3 biegi – czyli opcja dla każdego
Trzy przerzutki, to tzw., złoty środek. Przyda się, jeśli na twojej trasie pojawi się nieprzyjemna górka. Dla mnie wersja idealna, kompromis, który nie utrudni rozwijania rowerowej pasji i wybrania się na dalszą wycieczkę.
6 biegów – czyli wersja dla bardziej zaangażowanych
Wersja wypasiona, choć mało używana. Istnieje prawdopodobieństwo, że możliwości 6. biegów nigdy nie skorzystasz, ale jeśli masz duże rowerowe plany – chcesz wyjechać na rowerowe wakacje, będziesz robić dalsze wycieczki, warto w dodatkowe biegi zainwestować. Ułatwią ci jazdę w trudniejszym terenie i gdy już poczujesz wykręcone kilometry w nogach.
Hamulce, czyli czym się różnią i które wybrać?
Do wybory mamy dwa trzy typy:
- hamulce typu „V-brake” – czyli takie, które znajdują się na kierownicy
- hamulce typu torpedo – czyli te, których używa się za pomocą pedałów – obracając je do tyłu
- i hamulce mieszane – przód typu „V-brake” i tył typu Torpedo.
Wśród rowerów miejskich króluje typ torpedo lub mieszany. Obie wersje są skuteczne i z pewnością zahamujecie bezpiecznie. Torpedo jest systemem mniej złożonym, przez co łatwiejszym w konserwacji.
Waga
Nie płaczcie na wagą roweru. Rowery są ciężkie. Modele miejskie ważą zazwyczaj ok. 16 kg, widełki wahają się w granicach 15-17 kg. Przyjmijcie, że do 17 kg rower nie jest ciężki, tylko normalny. Lżejsze modele to zazwyczaj małe składaki (ok.13 kg) lub profesjonalne i szalenie drogie pojazdy. Jeżeli zastanawiacie się czy te kilkanaście kilogramów to dużo, spieszę odpowiedzieć, że tylko wtedy, gdy wnosicie go na czwarte piętro po schodach. 😉 Raczej lżejszego sprzętu wśród rowerów miejskich nie znajdziecie – choć każdy będzie was zapewniał, że „ten” rower waży „zaledwie” 16-17 kg .
Siodełko
Zazwyczaj w rowerach miejskich nie ma problemu ze zbyt wąskim siodełkiem. Siedziska są szerokie. Jednak koniecznie zwróćcie uwagę na to, czy siodełko ma sprężyny. To bardzo ważne dla komfortu jazdy. Wbrew pozorom ten element jest równie ważny w mieście, co w terenie. Nawet w erze ścieżek rowerowych, co chwila zderzamy się z rzeczywistością, czyli wysokimi krawężnikami, dziurami i finezyjnie położoną kostką brukową.

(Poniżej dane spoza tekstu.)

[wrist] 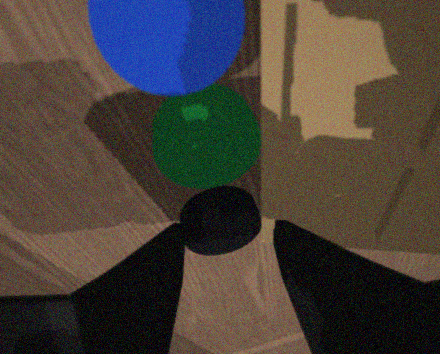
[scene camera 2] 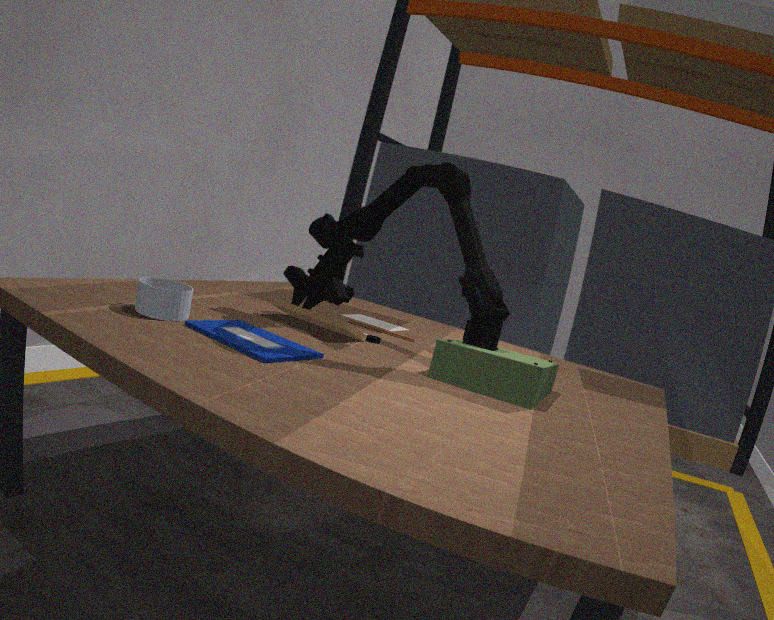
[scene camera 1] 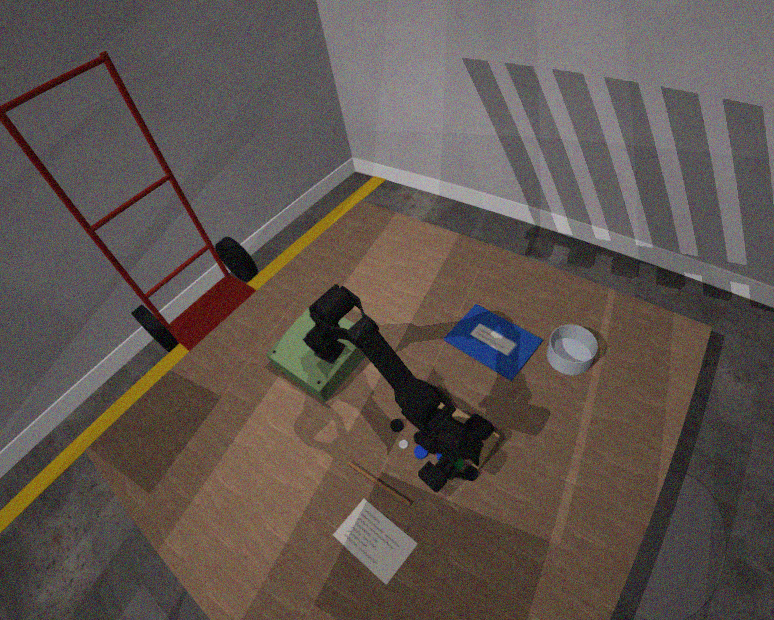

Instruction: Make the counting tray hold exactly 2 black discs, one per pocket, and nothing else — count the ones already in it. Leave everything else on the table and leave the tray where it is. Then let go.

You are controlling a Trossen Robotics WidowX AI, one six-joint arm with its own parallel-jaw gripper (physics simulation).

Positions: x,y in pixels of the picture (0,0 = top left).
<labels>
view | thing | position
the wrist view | my gripper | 229,232
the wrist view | tan counting tray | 342,96
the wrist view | green disc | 209,138
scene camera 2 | my gripper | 297,310
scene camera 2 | tan counting tray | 310,316
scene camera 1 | my gripper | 471,471
</labels>
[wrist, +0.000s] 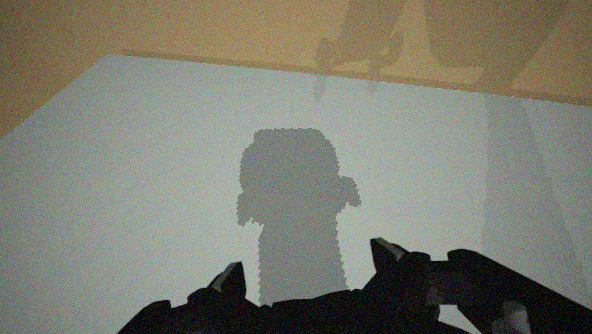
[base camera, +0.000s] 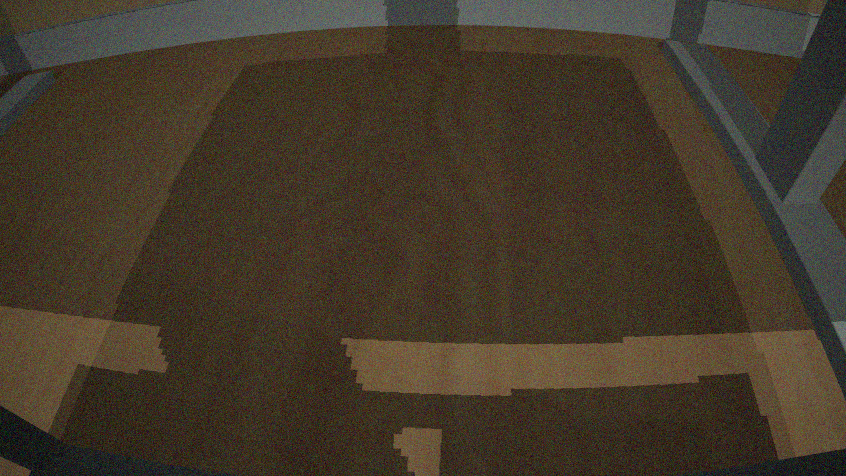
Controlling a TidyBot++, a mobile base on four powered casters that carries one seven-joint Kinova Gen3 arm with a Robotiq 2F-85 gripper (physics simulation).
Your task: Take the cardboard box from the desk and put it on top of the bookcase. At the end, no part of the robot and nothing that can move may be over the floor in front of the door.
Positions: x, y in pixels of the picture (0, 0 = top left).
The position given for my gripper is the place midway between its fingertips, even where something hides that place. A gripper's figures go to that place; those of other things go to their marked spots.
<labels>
My gripper [wrist: 308, 264] is 16 cm from the lens. A grey desk [wrist: 143, 179] is 44 cm from the lens.
</labels>
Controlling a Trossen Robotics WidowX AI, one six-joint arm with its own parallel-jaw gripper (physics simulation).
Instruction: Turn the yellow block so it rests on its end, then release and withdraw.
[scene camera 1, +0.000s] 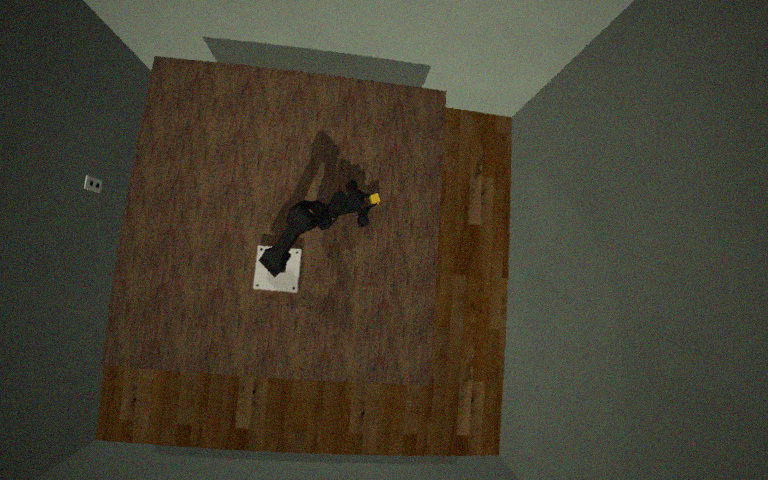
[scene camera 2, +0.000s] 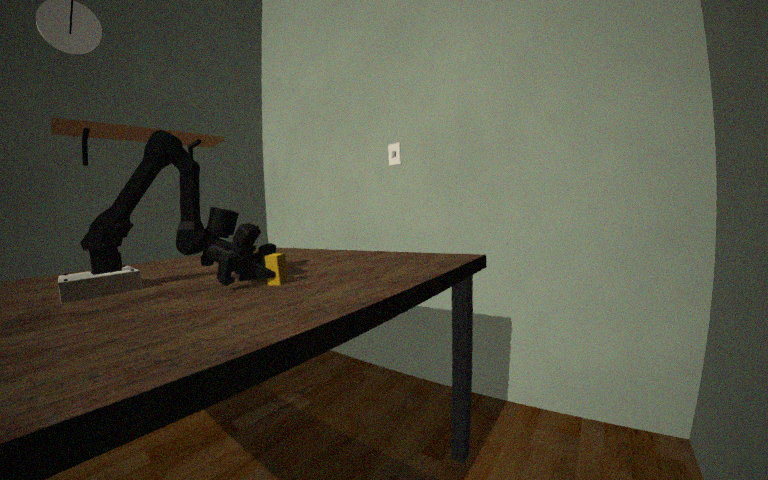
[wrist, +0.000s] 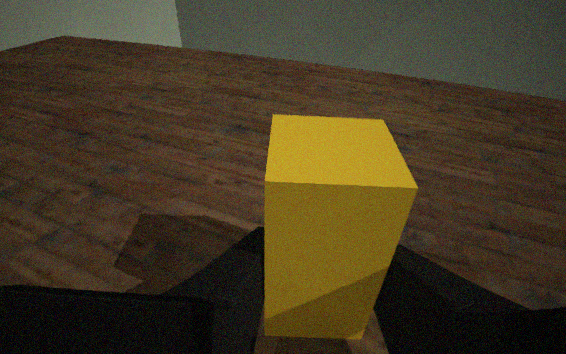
Path:
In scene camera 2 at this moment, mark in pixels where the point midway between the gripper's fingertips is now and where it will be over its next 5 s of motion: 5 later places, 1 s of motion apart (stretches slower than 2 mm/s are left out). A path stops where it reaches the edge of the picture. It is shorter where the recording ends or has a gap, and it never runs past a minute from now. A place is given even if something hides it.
My gripper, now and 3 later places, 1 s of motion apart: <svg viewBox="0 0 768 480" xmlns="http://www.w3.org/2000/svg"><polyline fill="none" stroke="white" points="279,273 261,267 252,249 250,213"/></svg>

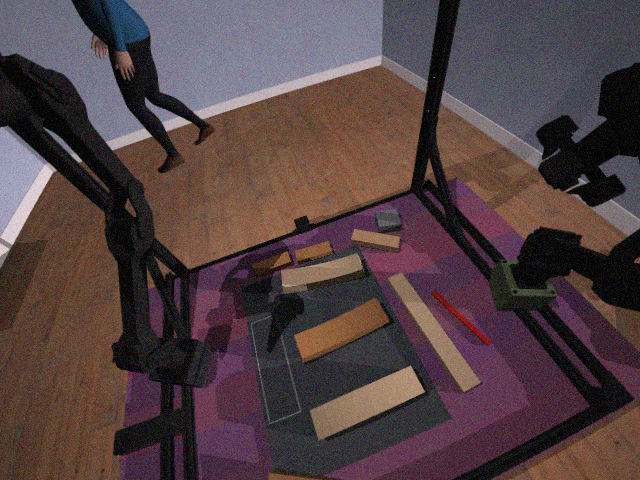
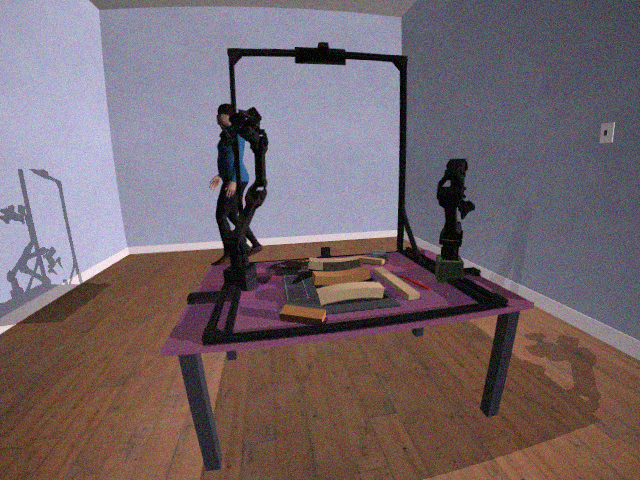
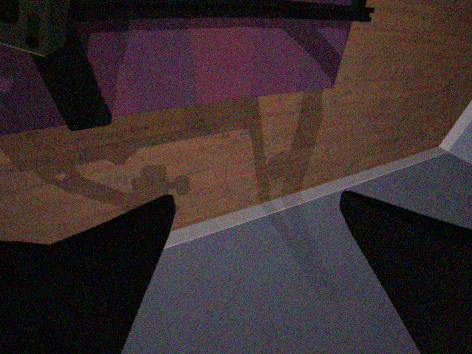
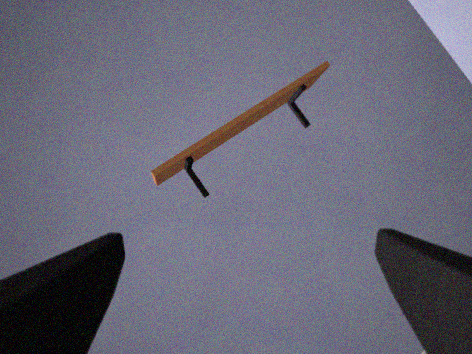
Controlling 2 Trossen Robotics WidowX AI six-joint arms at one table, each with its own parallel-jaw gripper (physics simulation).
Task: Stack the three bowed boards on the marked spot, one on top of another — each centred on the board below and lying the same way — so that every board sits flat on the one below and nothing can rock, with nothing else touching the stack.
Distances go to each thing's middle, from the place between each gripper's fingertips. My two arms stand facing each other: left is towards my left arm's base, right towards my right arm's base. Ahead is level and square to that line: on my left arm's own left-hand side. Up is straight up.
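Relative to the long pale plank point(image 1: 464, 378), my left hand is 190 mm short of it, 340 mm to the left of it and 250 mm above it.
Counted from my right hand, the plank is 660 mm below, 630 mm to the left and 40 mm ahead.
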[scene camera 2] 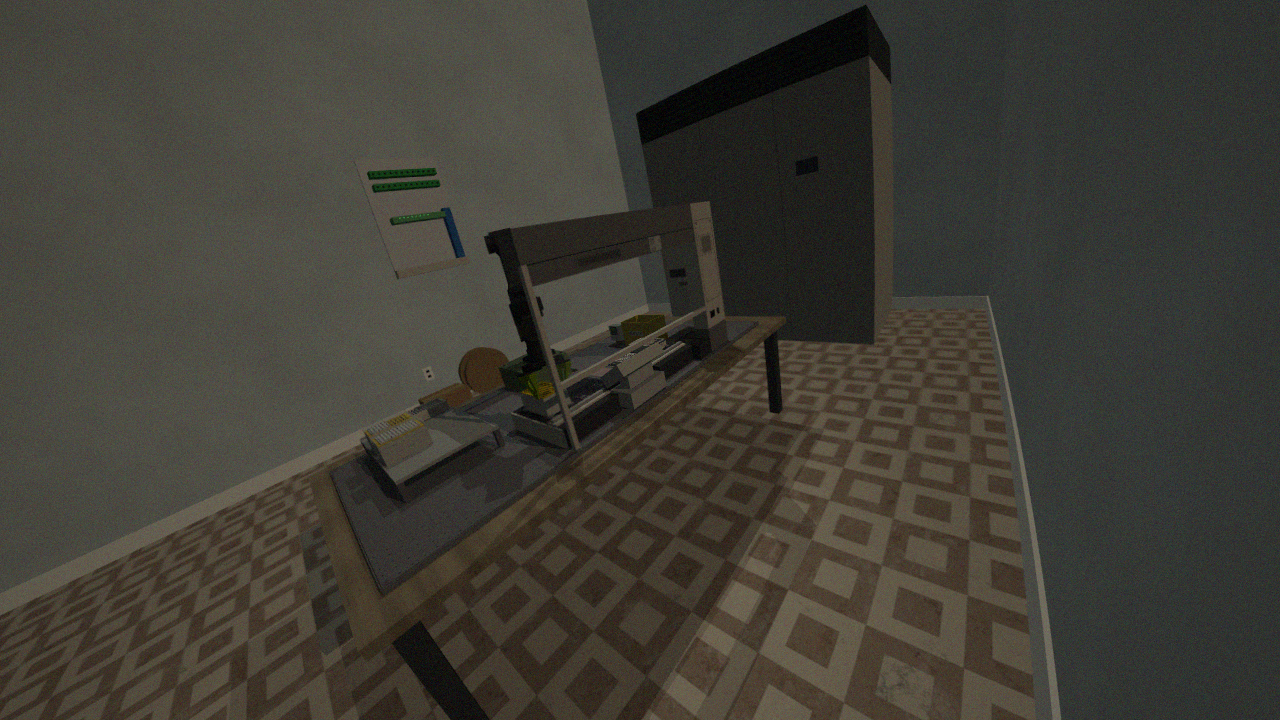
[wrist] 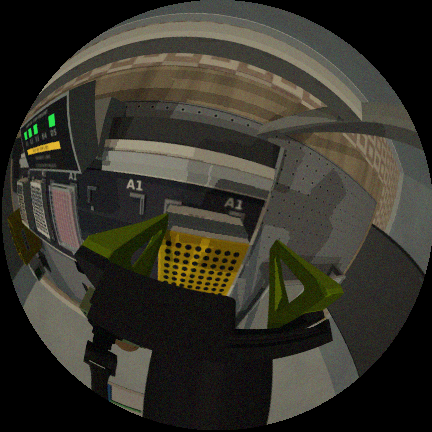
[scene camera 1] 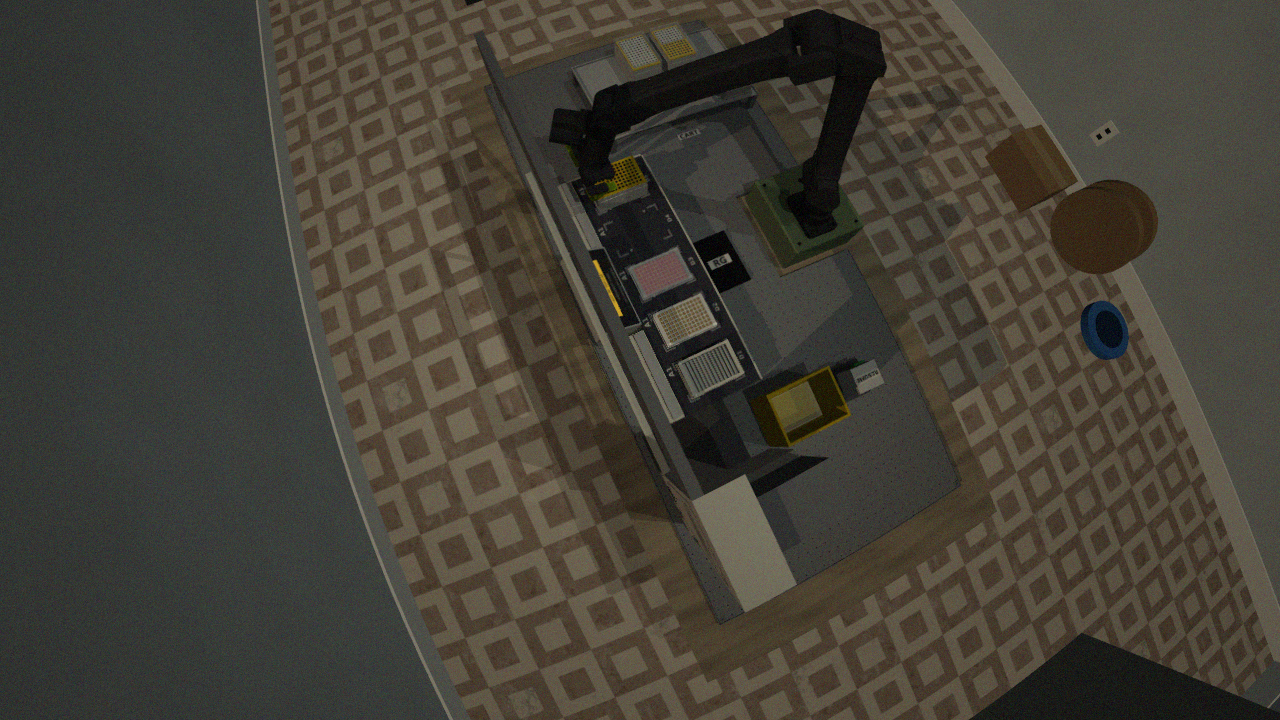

Jeśli rzadko jeździsz na rowerze, wygodne siodełko pomoże zminimalizować przykre skutki siodełkowych podskoków.
Akcesoria, czyli jak nie przepłacić?
Zwróć uwagę na to, co rower posiada w podstawowym wyposażeniu. Czy ma tzw. błotniki, czy sprzedawany jest z bagażnikiem, czy posiada chociaż podstawowe oświetlenie przednie itp.. W niektórych miejscach okazuje się, że do roweru trzeba jeszcze sporo dokupić.
Co przyda się na pewno?
- błotniki
- bagażnik
- oświetlenie – przód i tył
- koszyk i wkład do kosza
- osłona łańcucha
- nóżka (!)
Sprawdź, czy rower posiada te akcesoria. Koszyk nie jest sprawą życia i śmierci, ale błotniki, lampka i nóżka – już tak.
Co jeszcze warto dokupić? Tylko dwie rzeczy z pewnością będziecie musieli zakupić oddzielnie: dzwonek i kask.